Activity
Your response must be the entire set of entries, reproduced word for word.

Available records
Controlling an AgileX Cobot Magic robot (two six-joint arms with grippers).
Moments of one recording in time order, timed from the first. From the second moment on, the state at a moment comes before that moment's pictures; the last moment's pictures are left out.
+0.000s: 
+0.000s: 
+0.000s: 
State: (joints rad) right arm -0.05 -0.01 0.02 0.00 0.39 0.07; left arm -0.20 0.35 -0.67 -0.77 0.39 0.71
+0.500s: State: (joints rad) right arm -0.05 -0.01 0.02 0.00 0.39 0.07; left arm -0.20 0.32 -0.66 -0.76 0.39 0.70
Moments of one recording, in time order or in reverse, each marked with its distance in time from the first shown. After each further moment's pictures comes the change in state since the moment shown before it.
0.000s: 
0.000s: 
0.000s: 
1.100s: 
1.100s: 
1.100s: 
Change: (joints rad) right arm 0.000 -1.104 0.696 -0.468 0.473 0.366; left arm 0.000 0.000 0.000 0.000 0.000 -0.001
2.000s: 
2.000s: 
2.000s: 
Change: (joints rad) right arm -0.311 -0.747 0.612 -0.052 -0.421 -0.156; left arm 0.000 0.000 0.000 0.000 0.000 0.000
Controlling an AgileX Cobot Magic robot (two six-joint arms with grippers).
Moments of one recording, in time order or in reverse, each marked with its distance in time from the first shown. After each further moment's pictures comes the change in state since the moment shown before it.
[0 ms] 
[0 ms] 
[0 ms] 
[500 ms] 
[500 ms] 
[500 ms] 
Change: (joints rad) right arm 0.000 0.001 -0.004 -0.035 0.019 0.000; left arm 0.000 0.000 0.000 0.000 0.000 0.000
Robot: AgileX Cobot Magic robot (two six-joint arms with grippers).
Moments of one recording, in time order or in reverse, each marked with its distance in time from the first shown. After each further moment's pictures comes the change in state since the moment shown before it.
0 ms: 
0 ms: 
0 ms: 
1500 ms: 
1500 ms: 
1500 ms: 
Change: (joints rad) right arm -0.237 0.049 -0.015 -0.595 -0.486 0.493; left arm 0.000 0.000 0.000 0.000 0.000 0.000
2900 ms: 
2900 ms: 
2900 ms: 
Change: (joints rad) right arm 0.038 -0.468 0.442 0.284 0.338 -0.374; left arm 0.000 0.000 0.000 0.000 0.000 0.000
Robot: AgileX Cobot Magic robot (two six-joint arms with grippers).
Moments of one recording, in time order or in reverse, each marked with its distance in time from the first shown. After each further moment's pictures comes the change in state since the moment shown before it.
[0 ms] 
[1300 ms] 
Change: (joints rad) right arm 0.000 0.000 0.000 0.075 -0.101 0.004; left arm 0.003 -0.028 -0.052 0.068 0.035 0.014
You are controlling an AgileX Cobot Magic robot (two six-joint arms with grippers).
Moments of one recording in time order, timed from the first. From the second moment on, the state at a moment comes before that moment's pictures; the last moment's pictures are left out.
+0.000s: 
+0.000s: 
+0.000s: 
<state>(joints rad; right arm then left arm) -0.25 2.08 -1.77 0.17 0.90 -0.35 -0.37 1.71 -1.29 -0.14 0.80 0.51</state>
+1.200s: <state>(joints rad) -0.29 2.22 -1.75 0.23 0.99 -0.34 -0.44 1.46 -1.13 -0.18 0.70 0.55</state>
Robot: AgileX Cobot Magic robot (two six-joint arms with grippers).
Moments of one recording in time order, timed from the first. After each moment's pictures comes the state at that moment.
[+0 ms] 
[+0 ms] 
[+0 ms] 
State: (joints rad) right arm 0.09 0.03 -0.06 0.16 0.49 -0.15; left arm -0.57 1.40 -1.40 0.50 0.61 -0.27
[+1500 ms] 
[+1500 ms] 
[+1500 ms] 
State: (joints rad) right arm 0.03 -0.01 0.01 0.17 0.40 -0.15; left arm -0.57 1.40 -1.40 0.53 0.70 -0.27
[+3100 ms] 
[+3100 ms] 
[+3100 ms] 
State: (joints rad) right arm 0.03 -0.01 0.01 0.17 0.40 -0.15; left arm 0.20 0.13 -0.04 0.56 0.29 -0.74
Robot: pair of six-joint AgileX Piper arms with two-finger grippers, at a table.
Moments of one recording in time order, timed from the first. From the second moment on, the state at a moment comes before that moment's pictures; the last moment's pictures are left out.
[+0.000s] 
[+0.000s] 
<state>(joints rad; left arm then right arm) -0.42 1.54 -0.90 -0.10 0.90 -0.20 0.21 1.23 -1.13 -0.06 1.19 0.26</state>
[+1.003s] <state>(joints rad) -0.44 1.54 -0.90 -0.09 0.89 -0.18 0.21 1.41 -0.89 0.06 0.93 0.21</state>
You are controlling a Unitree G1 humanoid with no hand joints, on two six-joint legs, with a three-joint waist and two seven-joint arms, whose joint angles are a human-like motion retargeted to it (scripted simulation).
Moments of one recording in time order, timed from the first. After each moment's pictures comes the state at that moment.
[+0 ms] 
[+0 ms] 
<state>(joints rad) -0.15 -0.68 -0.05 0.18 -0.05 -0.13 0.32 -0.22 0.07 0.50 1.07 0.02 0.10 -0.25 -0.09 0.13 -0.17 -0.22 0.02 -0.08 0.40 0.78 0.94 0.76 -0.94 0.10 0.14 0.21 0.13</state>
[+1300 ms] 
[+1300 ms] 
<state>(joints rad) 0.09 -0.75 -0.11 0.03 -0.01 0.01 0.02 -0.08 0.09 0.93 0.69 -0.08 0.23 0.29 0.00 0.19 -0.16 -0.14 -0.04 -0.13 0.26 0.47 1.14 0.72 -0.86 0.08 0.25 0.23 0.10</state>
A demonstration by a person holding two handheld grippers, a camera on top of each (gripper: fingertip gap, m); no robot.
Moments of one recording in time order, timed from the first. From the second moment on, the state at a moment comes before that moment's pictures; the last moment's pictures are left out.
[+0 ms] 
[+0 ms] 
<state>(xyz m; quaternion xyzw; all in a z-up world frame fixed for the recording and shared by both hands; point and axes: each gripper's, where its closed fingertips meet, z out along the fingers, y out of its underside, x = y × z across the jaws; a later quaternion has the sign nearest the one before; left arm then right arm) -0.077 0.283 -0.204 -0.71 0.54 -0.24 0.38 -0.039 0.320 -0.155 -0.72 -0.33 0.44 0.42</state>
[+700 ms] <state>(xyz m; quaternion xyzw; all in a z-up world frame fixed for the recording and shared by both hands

Task result
Controlling an AgileX Cobot Magic robot (two six-joint arms with grippers).
Moments of one recording in time order, timed from the first. From the second moment on, the state at a moment comes before that moment's pictures; the last moment's pictures are left out.
+0.000s: 
+0.000s: 
+0.000s: 
State: (joints rad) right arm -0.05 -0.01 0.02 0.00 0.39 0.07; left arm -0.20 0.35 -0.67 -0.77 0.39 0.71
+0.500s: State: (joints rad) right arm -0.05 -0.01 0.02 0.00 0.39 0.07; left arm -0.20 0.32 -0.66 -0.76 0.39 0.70
Moments of one recording, in time order or in reverse, each marked with its distance in time from the first shown. After each further moment's pictures comes the change in state since the moment shown before it.
0.000s: 
0.000s: 
0.000s: 
1.100s: 
1.100s: 
1.100s: 
Change: (joints rad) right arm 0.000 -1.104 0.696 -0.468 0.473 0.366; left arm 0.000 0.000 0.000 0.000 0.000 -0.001
2.000s: 
2.000s: 
2.000s: 
Change: (joints rad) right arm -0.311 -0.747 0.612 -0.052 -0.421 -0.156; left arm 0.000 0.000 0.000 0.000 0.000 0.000
Controlling an AgileX Cobot Magic robot (two six-joint arms with grippers).
Moments of one recording, in time order or in reverse, each marked with its distance in time from the first shown. After each further moment's pictures comes the change in state since the moment shown before it.
[0 ms] 
[0 ms] 
[0 ms] 
[500 ms] 
[500 ms] 
[500 ms] 
Change: (joints rad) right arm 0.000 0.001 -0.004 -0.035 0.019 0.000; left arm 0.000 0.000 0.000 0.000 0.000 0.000
Robot: AgileX Cobot Magic robot (two six-joint arms with grippers).
Moments of one recording, in time order or in reverse, each marked with its distance in time from the first shown. After each further moment's pictures comes the change in state since the moment shown before it.
0 ms: 
0 ms: 
0 ms: 
1500 ms: 
1500 ms: 
1500 ms: 
Change: (joints rad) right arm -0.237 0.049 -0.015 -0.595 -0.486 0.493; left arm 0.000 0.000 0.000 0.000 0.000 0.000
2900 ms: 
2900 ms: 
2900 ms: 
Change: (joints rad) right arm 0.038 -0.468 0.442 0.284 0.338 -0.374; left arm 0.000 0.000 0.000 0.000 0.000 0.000
Robot: AgileX Cobot Magic robot (two six-joint arms with grippers).
Moments of one recording, in time order or in reverse, each marked with its distance in time from the first shown. After each further moment's pictures comes the change in state since the moment shown before it.
[0 ms] 
[1300 ms] 
Change: (joints rad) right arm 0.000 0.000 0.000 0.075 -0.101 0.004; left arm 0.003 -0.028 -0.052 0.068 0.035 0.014
You are controlling an AgileX Cobot Magic robot (two six-joint arms with grippers).
Moments of one recording in time order, timed from the first. From the second moment on, the state at a moment comes before that moment's pictures; the last moment's pictures are left out.
+0.000s: 
+0.000s: 
+0.000s: 
<state>(joints rad; right arm then left arm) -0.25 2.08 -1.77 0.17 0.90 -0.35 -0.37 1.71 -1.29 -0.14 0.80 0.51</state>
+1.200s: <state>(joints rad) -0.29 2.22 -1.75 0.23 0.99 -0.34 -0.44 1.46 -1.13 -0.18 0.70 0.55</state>
Robot: AgileX Cobot Magic robot (two six-joint arms with grippers).
Moments of one recording in time order, timed from the first. After each moment's pictures comes the state at that moment.
[+0 ms] 
[+0 ms] 
[+0 ms] 
State: (joints rad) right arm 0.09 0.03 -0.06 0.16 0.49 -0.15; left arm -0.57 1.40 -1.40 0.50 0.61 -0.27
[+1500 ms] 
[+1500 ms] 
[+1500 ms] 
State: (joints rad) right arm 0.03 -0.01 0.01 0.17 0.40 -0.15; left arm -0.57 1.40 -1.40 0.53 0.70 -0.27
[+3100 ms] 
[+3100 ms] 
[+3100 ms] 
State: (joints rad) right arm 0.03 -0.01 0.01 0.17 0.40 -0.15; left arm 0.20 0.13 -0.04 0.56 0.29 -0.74
Robot: pair of six-joint AgileX Piper arms with two-finger grippers, at a table.
Moments of one recording in time order, timed from the first. From the second moment on, the state at a moment comes before that moment's pictures; the last moment's pictures are left out.
[+0.000s] 
[+0.000s] 
<state>(joints rad; left arm then right arm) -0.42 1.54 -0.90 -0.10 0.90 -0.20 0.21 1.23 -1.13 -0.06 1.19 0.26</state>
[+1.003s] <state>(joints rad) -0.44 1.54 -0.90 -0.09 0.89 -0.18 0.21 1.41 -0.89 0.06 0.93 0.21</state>
You are controlling a Unitree G1 humanoid with no hand joints, on two six-joint legs, with a three-joint waist and two seven-joint arms, whose joint angles are a human-like motion retargeted to it (scripted simulation).
Moments of one recording in time order, timed from the first. After each moment's pictures comes the state at that moment.
[+0 ms] 
[+0 ms] 
<state>(joints rad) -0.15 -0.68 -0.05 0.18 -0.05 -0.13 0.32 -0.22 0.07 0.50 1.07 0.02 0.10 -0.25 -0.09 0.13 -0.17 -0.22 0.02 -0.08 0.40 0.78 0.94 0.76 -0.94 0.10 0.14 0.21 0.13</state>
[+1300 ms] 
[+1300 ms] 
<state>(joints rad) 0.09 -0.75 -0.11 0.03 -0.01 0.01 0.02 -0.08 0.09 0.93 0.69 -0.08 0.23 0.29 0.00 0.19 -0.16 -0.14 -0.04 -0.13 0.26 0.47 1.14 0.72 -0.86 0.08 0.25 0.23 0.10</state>
A demonstration by a person holding two handheld grippers, a camera on top of each (gripper: fingertip gap, m); no robot.
Moments of one recording in time order, timed from the first. From the second moment on, the state at a moment comes before that moment's pictures; the last moment's pictures are left out.
[+0 ms] 
[+0 ms] 
<state>(xyz m; quaternion xyzw; all in a z-up world frame fixed for the recording and shared by both hands; point and axes: each gripper's, where its closed fingertips meet, z out along the fingers, y out of its underside, x = y × z across the jaws; a later quaternion has the sign nearest the one before; left arm then right arm) -0.077 0.283 -0.204 -0.71 0.54 -0.24 0.38 -0.039 0.320 -0.155 -0.72 -0.33 0.44 0.42</state>
[+700 ms] <state>(xyz m; quaternion xyzw; all in a z-up world frame fixed for the recording and shared by both hands

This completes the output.